NOTES for HebĀ 7:11-19
Turning to the theme of the Torah (the Law), the author of the epistle reasons about it in the same way as his teacher Paul. He sees several levels of Torah: on the one hand, Torah as legislation, as a legal and moral code, and on the other, the inner Torah as a spiritual core and a spiritual and moral imperative that defines a person's relationship with God and his whole life. It is clear that the author of the epistle looks at Christ in the same way as all Christians of that time did: as the only example in the history of the people of God of the living Torah.
Continuing Paul's thought about the Torah and extending it to the Levitical priesthood, he says: just as the Torah by itself does not make a person perfect, so the priesthood existing within the framework of such a Torah, which does not bring to perfection, cannot sanctify the people in all fullness.
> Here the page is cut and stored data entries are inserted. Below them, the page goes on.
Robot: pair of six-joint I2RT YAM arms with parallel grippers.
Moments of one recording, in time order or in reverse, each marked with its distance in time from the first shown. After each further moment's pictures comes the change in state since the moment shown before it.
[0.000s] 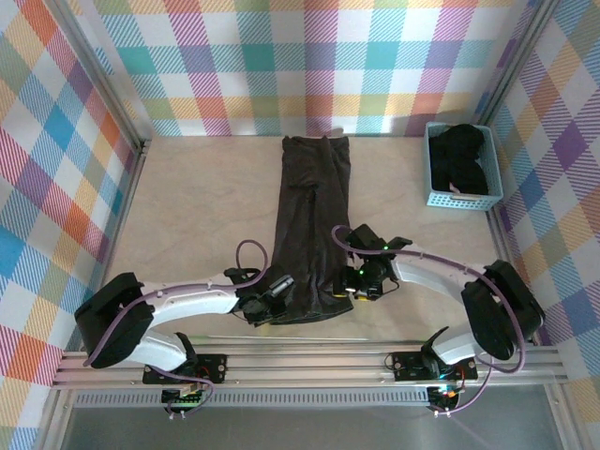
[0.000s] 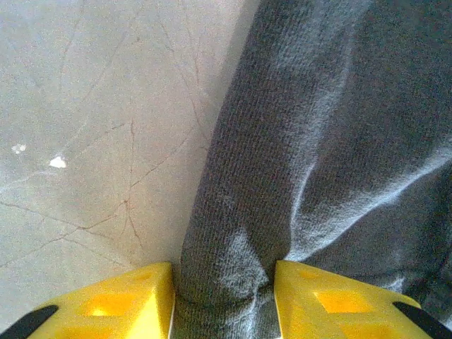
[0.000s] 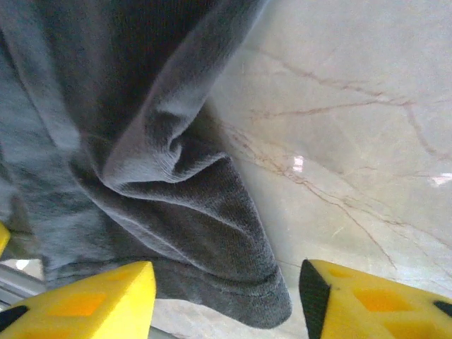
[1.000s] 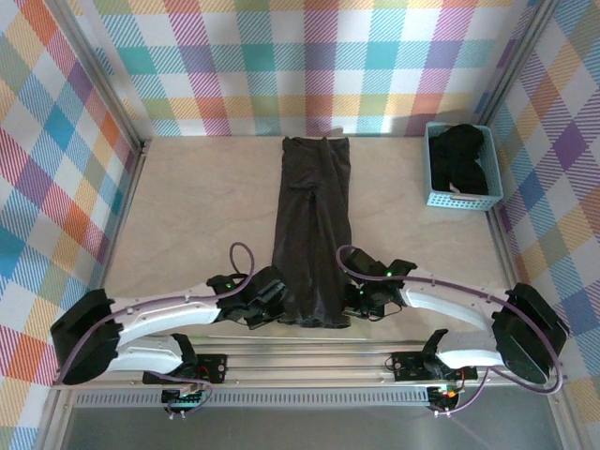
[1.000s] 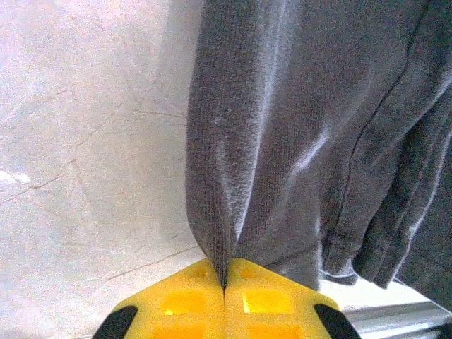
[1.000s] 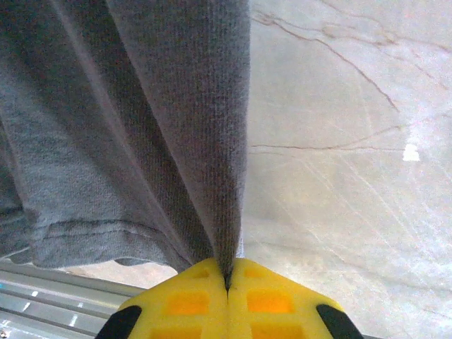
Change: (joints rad) left arm -0.035 -0.216 -0.084 0.068 0.003 -0.022; right arm 0.203 -0.202 -0.116 -0.026 0.125 0.321
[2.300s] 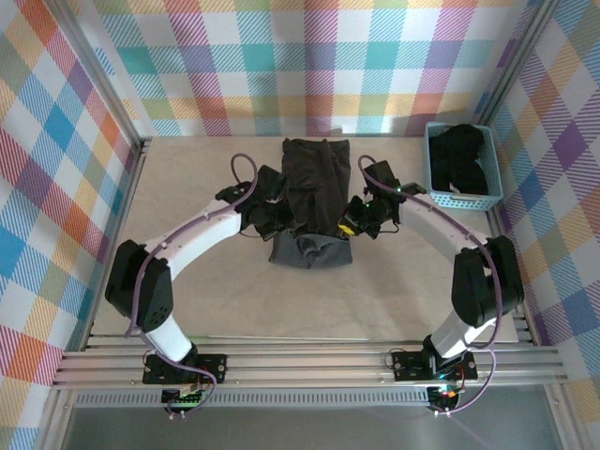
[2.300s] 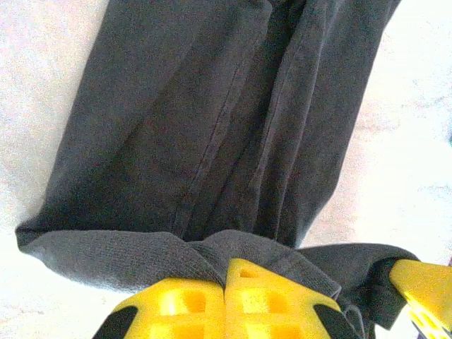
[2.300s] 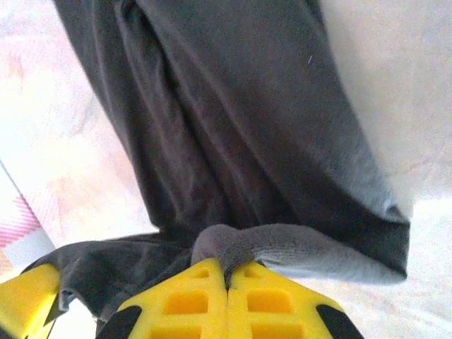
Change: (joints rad) left arm 0.454 0.482 0.755 -0.165 0.103 0.321; right arm -0.482 0.401 0.594 -0.013 -0.208 -0.092
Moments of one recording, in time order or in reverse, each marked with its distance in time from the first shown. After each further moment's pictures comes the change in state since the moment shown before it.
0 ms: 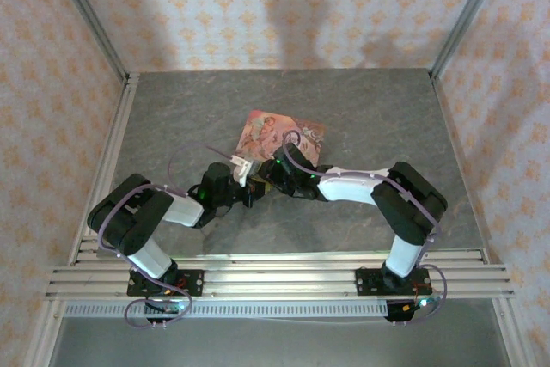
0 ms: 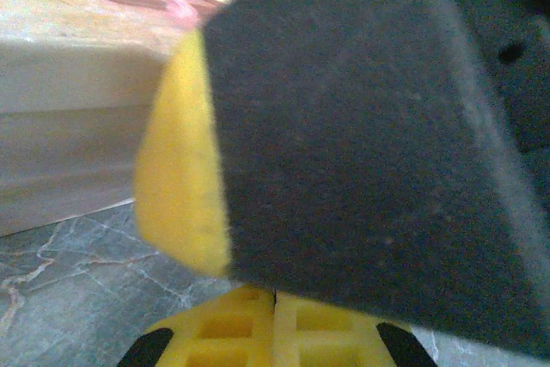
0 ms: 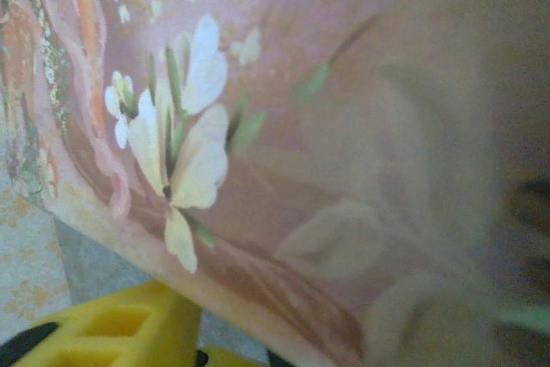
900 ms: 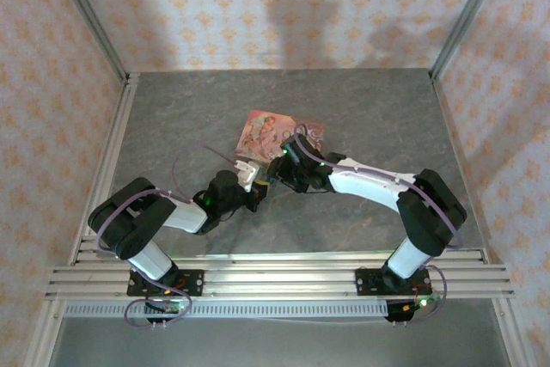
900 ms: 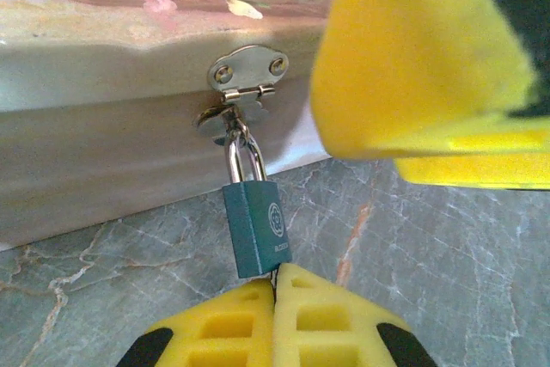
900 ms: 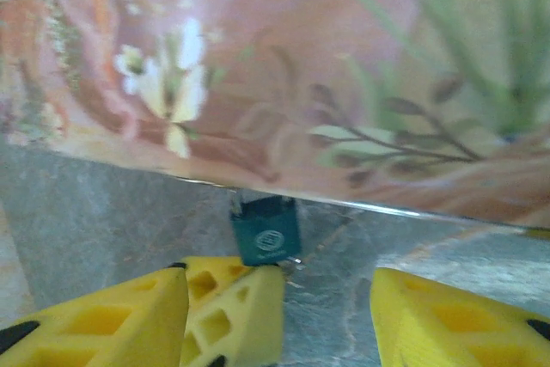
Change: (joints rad) left arm -0.109 -0.014 -0.023 0.010 -0.247 0.102; right arm -0.037 -0.128 0.097 -0.372 -0.029 -0.087
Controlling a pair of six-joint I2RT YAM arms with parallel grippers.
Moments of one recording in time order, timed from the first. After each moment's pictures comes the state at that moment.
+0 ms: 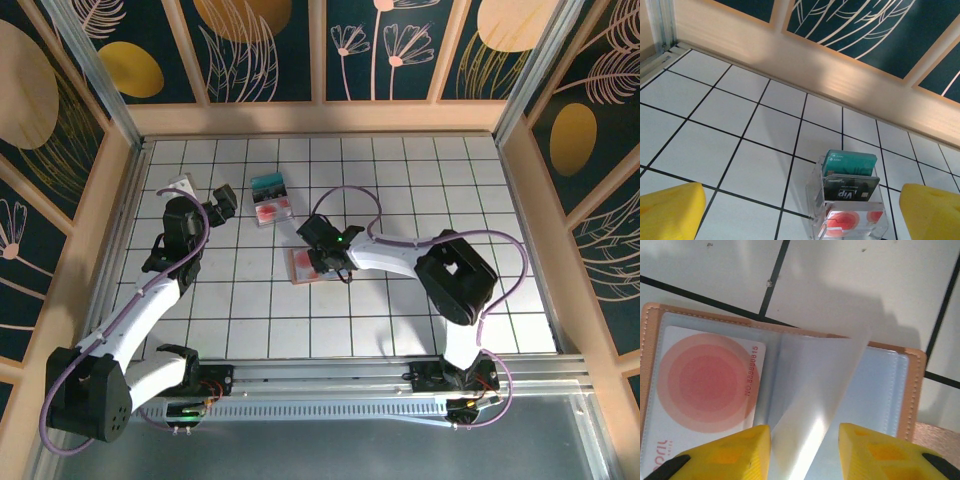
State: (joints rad) left arm -0.24 1.08 0.66 0.11 -0.25 -0.48; right arm 0.91 1.85 1.18 -0.48 0.24 0.47
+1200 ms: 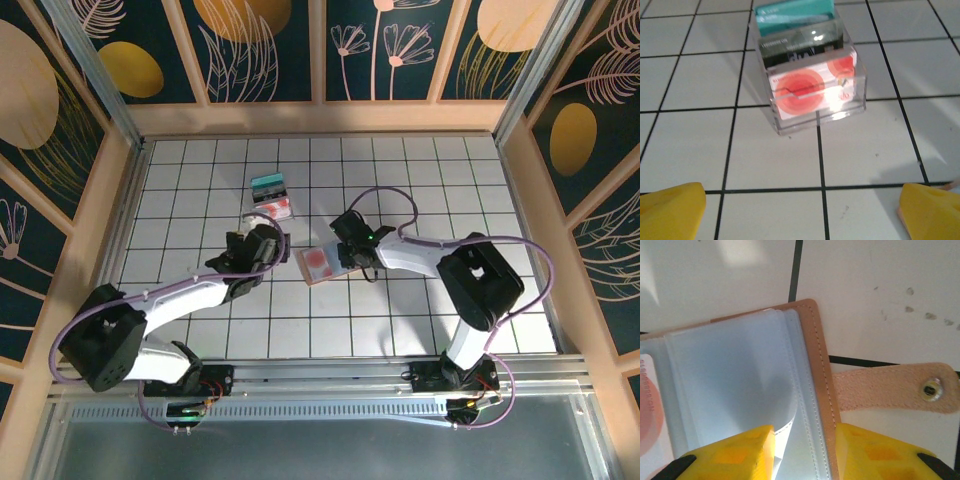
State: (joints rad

Paul speaks often and at length in his epistles about the fact that the Torah, even the inner Torah, still does not make a person perfect, that it cannot qualitatively change human nature and free it from the power of sin. But the Levitical priests are the same sinful people as everyone else; none of them revealed to the world examples of the living Torah. And if so, then the sanctification by which God sanctified the people through their priestly action could not be complete. The fullness of the Torah is the living Torah, and the living Torah is Christ Himself.
In Christ there is a change, or alteration, of the Torah, and therefore the priesthood must also change. Of course, this does not mean that some other priestly community or corporation should come to replace the Levitical priesthood. The point is different: it concerns the manner and fullness of the people's sanctification, corresponding to the new quality of their life. In fact, for life in the Kingdom, for abiding as part of the body of Christ, a Christian must be sanctified in all the fullness possible for him, in a way he was never sanctified through Yahwist sacrifices, because no person in a fallen state can be sanctified completely.
But now, in the process of a person becoming a living Torah (and the path in Christ, the path of becoming like Christ, was understood by the first generations of Christians precisely as a person's becoming in Christ as the living Torah), he must be sanctified precisely in fullness, since it is given to him as a created being. And such sanctification is possible only in that spiritual space of the relationship between the Father and the Son where the Church also abides. There the High Priest is already Christ Himself, and the fullness of sanctification also proves to correspond to Him.